#### [Task goal]
Locate the line that contains "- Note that" in the entries below, then repeat it and every following line through the line that contains "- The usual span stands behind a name", exactly, and no others.

#### [Task input]
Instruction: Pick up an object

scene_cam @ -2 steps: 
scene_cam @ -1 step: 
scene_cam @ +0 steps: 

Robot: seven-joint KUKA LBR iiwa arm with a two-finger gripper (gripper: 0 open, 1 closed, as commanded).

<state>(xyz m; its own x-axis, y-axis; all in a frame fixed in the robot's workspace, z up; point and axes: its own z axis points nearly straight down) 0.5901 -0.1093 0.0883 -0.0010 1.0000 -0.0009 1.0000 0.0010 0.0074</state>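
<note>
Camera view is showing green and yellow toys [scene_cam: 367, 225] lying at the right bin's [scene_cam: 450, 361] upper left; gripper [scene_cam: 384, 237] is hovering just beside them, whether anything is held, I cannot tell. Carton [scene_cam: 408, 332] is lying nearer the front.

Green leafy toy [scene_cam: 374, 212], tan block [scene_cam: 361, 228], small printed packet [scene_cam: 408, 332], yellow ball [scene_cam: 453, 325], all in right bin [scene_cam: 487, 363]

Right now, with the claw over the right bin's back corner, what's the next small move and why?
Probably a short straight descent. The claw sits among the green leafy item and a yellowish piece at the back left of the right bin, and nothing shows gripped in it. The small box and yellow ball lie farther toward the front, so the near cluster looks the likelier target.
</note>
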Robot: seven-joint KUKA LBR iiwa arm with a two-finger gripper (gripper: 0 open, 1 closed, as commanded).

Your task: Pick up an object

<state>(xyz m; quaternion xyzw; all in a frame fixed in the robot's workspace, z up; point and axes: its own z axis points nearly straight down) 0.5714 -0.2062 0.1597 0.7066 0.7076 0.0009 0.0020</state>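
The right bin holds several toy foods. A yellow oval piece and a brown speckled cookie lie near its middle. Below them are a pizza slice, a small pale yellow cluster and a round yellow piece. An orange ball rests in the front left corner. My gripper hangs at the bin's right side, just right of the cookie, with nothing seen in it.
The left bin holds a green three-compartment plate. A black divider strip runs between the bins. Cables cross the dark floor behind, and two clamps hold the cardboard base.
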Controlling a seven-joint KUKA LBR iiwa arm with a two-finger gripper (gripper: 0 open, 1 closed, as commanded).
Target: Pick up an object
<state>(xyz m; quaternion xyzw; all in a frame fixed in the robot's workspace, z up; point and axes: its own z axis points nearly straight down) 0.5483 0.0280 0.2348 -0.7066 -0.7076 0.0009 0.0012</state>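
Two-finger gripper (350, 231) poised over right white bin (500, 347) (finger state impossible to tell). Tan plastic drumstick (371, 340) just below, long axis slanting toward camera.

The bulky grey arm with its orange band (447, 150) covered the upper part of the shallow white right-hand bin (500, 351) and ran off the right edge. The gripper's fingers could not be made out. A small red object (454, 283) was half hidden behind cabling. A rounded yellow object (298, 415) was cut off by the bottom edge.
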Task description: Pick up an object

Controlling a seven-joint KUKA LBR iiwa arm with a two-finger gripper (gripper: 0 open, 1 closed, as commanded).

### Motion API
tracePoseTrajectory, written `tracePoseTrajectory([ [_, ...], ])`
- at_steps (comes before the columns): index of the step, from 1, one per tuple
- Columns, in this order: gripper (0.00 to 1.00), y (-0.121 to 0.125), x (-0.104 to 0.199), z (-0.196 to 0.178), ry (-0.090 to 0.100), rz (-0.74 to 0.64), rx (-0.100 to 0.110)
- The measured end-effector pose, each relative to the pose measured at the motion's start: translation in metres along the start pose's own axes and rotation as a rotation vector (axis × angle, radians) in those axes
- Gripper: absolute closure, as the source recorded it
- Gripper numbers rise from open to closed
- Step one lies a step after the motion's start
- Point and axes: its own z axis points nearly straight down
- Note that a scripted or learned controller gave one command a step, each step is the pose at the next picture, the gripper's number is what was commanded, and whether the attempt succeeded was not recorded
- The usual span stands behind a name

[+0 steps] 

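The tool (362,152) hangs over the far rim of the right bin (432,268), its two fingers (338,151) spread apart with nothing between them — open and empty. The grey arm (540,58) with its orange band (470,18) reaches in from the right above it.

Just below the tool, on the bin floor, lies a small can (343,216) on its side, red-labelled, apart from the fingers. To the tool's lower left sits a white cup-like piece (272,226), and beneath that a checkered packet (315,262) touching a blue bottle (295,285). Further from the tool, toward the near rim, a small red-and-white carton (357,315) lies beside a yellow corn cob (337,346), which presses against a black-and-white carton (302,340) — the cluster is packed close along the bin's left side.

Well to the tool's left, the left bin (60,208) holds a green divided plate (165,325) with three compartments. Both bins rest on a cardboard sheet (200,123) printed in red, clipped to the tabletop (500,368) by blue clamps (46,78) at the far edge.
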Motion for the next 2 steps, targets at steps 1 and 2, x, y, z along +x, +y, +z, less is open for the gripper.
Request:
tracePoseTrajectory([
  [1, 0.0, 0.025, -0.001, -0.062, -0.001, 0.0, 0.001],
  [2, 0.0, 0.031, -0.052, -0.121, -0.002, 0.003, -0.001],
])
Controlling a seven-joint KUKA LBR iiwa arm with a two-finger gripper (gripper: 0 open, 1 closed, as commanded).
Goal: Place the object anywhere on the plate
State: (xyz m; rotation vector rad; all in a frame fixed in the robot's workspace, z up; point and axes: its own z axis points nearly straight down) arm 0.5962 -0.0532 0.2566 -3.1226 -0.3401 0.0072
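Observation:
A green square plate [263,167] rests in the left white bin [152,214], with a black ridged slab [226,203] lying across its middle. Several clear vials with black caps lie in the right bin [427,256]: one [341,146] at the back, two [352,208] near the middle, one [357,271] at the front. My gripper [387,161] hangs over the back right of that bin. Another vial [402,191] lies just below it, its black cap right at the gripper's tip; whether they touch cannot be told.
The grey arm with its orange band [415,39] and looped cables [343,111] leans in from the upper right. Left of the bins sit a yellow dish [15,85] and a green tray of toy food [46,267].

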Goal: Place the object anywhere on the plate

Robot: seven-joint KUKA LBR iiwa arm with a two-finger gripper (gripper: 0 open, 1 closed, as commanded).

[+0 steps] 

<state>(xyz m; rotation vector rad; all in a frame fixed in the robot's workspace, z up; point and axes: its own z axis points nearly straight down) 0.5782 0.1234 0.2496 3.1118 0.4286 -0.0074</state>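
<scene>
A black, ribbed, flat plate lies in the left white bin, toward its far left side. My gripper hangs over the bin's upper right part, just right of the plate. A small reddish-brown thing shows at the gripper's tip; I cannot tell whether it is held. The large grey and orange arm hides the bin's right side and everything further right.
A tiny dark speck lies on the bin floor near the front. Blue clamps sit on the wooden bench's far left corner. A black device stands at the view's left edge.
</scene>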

#### [Output for this task]
- Note that a scripted or learned controller gave one command a step, each step is the pose at the next picture, the gripper's number is what was commanded, and whether the attempt succeeded was not recorded
- The usual span stands behind a name

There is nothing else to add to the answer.